▶ _Required work_
Transcribe exactly, and only, the lines that run from the one containing "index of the" through the end of the records.

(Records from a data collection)
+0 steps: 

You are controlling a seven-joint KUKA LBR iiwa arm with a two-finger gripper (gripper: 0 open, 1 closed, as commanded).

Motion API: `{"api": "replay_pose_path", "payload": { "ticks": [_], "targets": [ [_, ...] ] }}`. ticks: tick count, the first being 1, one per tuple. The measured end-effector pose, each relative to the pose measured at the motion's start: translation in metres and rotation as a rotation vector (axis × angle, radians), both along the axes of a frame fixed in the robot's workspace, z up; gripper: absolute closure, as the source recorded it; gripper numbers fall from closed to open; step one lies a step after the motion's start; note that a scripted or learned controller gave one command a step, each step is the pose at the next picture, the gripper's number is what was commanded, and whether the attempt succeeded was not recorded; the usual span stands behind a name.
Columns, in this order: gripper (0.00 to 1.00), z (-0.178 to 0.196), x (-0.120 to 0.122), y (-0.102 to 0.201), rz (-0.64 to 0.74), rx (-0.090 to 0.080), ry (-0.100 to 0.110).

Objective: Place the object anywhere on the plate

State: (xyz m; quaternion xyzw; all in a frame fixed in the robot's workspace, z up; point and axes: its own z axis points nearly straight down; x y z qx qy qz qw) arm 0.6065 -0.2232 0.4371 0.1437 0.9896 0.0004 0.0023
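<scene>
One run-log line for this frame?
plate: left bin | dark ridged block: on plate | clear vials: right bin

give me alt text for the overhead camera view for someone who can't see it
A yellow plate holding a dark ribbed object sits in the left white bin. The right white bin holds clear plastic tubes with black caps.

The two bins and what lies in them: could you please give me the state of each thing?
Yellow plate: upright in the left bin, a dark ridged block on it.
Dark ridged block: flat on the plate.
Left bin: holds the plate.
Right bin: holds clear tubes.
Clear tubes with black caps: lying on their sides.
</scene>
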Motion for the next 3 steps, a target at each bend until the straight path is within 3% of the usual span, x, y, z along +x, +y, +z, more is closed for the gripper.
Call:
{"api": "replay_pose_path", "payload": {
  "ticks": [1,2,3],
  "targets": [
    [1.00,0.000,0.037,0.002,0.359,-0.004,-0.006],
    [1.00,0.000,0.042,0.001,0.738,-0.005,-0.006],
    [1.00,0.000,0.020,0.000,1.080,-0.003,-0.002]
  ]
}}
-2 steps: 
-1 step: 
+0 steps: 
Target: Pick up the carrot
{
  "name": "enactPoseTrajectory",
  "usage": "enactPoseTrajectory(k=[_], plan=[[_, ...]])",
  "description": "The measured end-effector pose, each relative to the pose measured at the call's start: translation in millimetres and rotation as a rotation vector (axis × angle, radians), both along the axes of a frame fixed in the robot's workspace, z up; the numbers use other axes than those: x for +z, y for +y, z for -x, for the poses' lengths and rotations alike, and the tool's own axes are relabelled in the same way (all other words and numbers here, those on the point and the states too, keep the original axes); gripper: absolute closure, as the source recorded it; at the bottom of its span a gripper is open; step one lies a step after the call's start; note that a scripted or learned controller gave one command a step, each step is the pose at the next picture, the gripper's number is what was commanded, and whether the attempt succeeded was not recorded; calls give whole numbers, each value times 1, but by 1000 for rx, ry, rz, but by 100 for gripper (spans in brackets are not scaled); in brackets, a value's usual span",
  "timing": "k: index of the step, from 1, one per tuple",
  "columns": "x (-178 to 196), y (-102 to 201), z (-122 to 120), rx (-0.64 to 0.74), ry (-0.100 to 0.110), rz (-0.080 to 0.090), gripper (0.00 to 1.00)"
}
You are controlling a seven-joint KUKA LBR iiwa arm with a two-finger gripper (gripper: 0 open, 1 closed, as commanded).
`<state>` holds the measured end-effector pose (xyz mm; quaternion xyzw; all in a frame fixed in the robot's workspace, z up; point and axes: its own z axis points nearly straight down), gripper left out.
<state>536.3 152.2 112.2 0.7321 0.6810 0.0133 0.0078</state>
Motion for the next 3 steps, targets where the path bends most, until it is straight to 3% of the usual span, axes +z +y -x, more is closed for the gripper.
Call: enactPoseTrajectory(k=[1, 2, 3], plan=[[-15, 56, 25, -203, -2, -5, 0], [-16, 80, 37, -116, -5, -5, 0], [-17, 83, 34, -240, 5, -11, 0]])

▶ _Your response_
  "timing": "k: index of the step, from 1, one per tuple",
  "columns": "x (-178 to 196), y (-102 to 201), z (-122 to 120), rx (-0.64 to 0.74), ry (-0.100 to 0.110), rz (-0.080 to 0.090), gripper (0.00 to 1.00)"
}
You are controlling a seven-joint KUKA LBR iiwa arm with a two-finger gripper (gripper: 0 open, 1 closed, as commanded).
`<state>` holds the measured end-effector pose (xyz mm; quaternion xyzw; all in a frame fixed in the robot's workspace, z up; point and axes: its own z axis points nearly straight down), gripper left out.
<state>536.3 152.2 112.2 0.7321 0.6810 0.0133 0.0078</state>
Motion for the next 3 steps, targets where the path bends most, until it is straight to 3% of the usual span, axes +z +y -x, more is closed for the gripper.
Call: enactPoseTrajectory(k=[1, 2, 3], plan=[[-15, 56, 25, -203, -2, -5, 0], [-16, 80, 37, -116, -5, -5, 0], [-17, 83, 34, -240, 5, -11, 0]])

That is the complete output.